# EXERCISE INSTRUCTIONS
When you spot the word "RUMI" in a line of the data below, copy that line.

# DATA TO EXAMINE
■ ■ ■ ■ ■ ■ ■

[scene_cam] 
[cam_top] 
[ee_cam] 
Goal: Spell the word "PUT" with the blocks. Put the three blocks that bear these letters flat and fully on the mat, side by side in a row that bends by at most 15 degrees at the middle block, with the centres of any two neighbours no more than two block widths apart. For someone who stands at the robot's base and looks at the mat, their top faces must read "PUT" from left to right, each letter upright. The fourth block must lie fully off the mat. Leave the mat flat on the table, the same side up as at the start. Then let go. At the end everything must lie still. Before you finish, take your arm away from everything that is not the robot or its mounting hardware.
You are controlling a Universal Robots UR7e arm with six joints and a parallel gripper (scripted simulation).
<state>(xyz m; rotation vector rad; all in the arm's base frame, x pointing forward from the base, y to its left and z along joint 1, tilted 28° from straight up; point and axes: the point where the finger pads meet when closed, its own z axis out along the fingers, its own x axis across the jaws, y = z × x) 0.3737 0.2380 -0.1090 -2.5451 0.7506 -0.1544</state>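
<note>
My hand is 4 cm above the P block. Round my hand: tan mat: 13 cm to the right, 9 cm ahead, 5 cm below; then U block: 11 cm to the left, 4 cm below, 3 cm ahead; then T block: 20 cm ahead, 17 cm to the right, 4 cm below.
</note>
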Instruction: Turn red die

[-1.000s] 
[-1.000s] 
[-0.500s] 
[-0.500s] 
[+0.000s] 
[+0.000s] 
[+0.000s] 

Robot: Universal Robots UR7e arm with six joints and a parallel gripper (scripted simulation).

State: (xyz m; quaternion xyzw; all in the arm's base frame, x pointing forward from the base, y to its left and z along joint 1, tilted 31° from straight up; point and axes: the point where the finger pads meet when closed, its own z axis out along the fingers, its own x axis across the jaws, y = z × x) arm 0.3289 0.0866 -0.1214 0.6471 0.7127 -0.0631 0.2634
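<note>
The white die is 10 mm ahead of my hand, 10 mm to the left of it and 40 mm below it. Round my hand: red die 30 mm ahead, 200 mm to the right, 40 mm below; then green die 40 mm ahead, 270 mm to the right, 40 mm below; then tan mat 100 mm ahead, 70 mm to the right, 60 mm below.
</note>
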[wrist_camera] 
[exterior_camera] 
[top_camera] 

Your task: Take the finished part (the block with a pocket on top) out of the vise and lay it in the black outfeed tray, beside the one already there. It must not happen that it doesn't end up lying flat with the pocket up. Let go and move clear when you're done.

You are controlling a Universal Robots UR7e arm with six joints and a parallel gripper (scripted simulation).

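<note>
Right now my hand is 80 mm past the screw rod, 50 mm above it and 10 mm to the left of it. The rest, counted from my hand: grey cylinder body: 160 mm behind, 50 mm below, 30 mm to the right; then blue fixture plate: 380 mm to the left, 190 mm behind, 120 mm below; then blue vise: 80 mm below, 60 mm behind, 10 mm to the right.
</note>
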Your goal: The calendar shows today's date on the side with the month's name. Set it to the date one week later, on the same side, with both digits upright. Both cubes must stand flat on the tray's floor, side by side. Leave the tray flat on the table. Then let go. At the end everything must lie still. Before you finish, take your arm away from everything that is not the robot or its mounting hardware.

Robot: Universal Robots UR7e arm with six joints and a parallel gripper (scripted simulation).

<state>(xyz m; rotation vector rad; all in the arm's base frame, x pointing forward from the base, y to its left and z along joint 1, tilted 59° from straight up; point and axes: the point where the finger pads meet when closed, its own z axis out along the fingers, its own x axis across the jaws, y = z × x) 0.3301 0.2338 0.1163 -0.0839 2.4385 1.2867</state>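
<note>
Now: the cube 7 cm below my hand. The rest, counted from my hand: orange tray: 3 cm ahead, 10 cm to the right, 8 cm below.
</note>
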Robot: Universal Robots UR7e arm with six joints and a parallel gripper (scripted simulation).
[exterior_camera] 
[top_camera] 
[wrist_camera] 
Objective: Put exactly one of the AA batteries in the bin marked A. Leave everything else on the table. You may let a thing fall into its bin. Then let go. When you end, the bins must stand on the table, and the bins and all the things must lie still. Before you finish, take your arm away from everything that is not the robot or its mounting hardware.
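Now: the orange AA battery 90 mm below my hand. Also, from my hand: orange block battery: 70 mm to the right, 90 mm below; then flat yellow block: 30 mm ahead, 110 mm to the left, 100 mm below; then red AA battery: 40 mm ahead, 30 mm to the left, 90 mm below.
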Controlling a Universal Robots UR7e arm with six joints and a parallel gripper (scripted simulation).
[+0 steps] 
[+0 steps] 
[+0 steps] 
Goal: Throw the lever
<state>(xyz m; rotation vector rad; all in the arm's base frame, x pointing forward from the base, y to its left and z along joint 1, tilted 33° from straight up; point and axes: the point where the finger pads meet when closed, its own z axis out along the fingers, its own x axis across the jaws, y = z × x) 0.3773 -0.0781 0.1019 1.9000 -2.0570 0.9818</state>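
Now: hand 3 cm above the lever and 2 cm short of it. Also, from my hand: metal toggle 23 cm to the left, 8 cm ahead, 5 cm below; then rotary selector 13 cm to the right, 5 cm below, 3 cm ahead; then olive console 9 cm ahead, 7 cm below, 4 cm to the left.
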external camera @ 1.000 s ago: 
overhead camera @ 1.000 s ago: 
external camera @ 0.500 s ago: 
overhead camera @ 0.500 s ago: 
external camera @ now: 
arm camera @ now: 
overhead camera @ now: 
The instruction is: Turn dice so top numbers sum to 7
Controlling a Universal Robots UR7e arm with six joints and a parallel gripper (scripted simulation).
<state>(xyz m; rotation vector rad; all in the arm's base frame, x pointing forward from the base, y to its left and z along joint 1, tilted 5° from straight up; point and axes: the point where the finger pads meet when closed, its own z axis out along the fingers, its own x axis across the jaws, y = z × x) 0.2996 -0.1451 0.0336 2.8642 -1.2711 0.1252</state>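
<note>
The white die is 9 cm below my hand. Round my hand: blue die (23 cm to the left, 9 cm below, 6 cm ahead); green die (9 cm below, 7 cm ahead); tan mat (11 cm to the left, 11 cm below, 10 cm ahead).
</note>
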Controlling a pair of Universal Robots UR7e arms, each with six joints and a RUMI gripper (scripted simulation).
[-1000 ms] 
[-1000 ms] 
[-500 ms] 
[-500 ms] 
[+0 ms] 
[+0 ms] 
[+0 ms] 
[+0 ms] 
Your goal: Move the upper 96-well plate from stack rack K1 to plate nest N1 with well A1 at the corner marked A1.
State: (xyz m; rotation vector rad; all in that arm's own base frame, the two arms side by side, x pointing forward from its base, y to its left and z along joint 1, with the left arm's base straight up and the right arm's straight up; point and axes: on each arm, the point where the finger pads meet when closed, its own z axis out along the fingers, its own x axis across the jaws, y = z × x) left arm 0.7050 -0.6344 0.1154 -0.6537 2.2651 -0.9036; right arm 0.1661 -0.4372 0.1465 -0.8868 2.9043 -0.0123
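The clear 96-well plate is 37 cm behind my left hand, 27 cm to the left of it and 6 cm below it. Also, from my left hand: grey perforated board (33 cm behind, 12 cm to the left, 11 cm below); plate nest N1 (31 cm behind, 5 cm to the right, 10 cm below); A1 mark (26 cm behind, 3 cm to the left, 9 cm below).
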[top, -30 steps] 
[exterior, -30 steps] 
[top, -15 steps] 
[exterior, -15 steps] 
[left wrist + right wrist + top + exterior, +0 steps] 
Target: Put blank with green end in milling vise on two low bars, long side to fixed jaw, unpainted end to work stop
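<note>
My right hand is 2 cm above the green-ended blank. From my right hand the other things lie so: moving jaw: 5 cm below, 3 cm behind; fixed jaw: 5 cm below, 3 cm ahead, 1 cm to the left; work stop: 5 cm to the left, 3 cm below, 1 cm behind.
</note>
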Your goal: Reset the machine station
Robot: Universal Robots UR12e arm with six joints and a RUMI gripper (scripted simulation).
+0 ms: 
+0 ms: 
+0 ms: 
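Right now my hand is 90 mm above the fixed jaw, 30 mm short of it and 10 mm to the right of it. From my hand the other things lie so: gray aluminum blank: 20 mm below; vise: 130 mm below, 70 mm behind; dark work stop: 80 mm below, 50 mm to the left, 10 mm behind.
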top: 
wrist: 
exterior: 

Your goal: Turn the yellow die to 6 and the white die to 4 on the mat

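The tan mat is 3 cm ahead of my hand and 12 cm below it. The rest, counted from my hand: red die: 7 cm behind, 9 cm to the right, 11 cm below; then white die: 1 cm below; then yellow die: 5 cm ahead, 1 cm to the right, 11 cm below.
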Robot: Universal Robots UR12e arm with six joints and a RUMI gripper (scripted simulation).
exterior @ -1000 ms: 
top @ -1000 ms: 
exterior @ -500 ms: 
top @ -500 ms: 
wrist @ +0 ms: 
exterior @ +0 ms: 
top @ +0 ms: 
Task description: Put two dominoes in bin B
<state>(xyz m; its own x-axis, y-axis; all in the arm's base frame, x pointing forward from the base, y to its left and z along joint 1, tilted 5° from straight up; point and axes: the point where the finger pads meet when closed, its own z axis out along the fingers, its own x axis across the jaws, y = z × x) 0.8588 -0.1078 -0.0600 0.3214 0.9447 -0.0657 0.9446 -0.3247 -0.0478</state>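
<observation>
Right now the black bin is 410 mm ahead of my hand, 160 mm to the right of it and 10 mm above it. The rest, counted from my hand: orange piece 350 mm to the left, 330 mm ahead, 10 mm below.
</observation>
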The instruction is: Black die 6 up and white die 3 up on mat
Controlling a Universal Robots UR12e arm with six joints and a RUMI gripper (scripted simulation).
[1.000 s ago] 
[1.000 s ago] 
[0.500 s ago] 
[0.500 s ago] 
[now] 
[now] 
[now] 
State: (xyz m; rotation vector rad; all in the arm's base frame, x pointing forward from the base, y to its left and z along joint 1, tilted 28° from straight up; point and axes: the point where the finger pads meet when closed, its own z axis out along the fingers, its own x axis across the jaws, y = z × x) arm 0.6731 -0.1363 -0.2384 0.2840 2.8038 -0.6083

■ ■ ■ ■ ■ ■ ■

# RESULT
Controlling a pair of Universal Robots UR7e arms, each with six joints and a RUMI gripper (scripted simulation).
Robot: Universal Robots UR12e arm with six joints and a RUMI gripper (scripted simulation).
Robot: Universal Robots UR12e arm with six joints and a RUMI gripper (scripted simulation).
Controlling a Universal Robots UR12e arm with six joints and a RUMI gripper (scripted simulation).

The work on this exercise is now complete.